SpecialK: Data & Continuation Access, Cache

The current “RChain 1.0” technology stack delivers a decentralized CDN. Its primary component is SpecialK, which sits on top of MongoDB and RabbitMQ to create the decentralized logic for storing and retrieving content, both locally and remotely.

SpecialK implements distributed data-access patterns in a consistent way, as shown below.

  Item-level read & write (distributed locking) DB read & write Pub/Sub messaging Pub/Sub with history
Data Ephemeral Persistent Ephemeral Persistent
Continuation [1] Ephemeral Ephemeral Persistent Persistent
Producer Verb (K) [2] Put Store Publish

Publish with

history

Consumer Verb Get Read Subscribe Subscribe

A view of how two nodes collaborate to respond to a get request is shown below:

_images/special-k.png
  1. The first node checks its in-memory cache, then if it is not found
  2. checks its local store, then if it is not found stores a delimited continuation at that location, and
  3. checks the network.

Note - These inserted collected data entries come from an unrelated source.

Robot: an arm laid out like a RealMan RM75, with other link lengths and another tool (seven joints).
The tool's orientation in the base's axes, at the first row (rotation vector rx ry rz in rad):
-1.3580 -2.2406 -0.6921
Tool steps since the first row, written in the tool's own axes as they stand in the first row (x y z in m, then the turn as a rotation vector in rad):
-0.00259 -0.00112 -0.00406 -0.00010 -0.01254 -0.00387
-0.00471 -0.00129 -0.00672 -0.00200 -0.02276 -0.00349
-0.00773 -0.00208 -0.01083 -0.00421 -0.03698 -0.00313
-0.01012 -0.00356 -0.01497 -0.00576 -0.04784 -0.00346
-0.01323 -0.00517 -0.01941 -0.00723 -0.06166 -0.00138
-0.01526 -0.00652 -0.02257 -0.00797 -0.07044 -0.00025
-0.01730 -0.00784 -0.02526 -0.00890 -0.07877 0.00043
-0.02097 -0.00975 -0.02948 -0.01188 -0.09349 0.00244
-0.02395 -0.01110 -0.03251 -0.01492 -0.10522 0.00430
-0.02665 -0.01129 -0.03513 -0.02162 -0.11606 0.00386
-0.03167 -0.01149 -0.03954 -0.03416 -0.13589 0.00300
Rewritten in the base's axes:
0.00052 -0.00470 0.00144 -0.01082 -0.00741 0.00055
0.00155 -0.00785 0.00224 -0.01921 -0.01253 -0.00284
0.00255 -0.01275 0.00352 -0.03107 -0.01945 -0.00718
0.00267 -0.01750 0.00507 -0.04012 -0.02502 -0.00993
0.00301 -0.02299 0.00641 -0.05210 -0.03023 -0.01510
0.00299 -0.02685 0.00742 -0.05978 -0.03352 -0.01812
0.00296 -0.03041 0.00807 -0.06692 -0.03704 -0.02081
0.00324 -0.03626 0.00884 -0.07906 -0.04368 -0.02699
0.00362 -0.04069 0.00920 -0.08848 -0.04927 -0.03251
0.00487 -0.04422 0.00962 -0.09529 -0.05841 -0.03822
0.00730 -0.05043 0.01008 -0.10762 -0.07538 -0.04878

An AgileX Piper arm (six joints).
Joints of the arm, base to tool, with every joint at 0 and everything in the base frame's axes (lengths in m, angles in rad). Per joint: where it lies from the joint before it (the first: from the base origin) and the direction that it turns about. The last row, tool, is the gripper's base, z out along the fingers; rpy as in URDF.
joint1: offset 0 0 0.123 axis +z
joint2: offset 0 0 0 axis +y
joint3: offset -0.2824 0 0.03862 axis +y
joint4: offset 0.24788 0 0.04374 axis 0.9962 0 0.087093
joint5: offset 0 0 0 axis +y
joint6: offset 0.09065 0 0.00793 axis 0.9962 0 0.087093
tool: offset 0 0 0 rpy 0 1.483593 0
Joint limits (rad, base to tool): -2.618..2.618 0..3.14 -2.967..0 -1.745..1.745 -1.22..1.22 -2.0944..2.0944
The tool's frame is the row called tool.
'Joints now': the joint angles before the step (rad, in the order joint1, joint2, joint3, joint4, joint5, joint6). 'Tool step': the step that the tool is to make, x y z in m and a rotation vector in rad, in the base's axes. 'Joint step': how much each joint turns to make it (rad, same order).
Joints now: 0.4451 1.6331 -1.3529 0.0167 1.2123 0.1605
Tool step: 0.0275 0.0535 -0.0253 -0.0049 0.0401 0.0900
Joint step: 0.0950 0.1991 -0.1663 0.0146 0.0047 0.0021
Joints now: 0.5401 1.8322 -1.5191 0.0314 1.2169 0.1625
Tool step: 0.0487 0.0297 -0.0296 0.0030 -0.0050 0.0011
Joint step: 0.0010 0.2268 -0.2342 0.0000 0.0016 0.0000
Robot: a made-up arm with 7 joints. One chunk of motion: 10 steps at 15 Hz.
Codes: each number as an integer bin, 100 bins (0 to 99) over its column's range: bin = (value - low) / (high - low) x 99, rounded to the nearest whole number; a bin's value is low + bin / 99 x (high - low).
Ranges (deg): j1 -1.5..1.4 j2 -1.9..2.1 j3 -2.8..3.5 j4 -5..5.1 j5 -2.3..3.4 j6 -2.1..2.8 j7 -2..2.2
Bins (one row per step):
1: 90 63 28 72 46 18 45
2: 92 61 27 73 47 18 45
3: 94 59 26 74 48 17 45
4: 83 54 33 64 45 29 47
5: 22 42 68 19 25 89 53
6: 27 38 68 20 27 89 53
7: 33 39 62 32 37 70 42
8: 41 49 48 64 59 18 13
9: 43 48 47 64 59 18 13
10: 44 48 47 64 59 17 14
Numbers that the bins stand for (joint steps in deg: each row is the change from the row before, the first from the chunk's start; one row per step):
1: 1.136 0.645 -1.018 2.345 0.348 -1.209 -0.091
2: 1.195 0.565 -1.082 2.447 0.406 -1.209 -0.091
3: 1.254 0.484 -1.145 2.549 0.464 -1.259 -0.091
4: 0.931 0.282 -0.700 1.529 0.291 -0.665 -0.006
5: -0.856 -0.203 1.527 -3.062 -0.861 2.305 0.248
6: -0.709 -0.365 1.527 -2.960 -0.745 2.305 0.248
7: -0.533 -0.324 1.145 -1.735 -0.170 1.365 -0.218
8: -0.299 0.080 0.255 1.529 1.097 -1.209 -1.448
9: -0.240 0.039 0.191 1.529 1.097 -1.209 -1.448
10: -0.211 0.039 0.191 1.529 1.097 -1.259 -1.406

When the network returns data, the delimited continuation is brought back in scope with the retrieved data as its parameter.

With the RChain platform, the implementation of the CDN will also evolve, although not in its fundamental design.

[1]By convention a continuation function is represented as a parameter named k.
[2]This is only a subset of the verbs possible under this decomposition of the functionality. The verb fetch, for example, gets the data without leaving a continuation around, if there is no data available.